### REQUIRED WORK:
Pictures in the data below are not part of the copy; transcribe everything else exactly.

### INFORMATION PROVIDED:
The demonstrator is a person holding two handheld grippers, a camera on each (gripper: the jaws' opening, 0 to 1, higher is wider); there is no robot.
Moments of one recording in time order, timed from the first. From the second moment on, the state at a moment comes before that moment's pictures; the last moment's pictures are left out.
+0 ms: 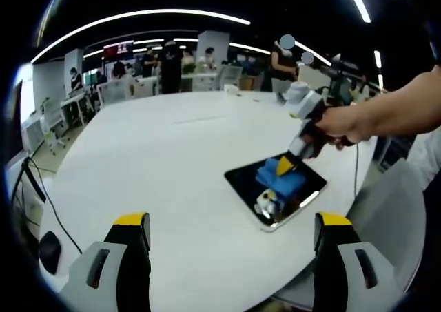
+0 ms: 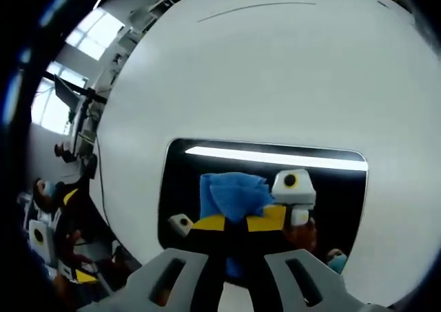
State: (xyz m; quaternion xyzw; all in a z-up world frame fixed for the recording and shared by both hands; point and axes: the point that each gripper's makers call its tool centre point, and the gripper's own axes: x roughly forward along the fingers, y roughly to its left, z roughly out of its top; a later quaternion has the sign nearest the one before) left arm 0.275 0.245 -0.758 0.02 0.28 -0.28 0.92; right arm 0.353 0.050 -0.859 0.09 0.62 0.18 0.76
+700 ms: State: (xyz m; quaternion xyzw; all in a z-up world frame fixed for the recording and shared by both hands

### EXERCISE SOLUTION:
The demonstrator is a person holding two handheld grippers, a camera on each (gripper: the jaws' opening, 0 to 1, higher is wider); there is no robot.
Moments of one recording in time order, timed from the first. From the second moment on, the state at a moment comes before that moment's pictures; the last moment's pictures are left out.
+0 ms: 
+0 ms: 
State: (xyz m; quaternion xyzw; all in a z-up world frame fixed for the recording and shared by both hands; point and axes: the point that each gripper's makers call its tool centre point, and the gripper's own axes: x roughly forward along the fingers, y roughly to its left, z roughly out of its top; a later quaternion has the sign nearest the one before) left arm 0.275 0.245 -0.758 0.02 0.28 -0.28 0.92; right arm 0.353 0.050 -0.859 0.09 0.62 0.18 0.76
+700 ms: State: (xyz m; quaternion xyzw; all in a z-up world frame fixed for the recording and shared by both hands

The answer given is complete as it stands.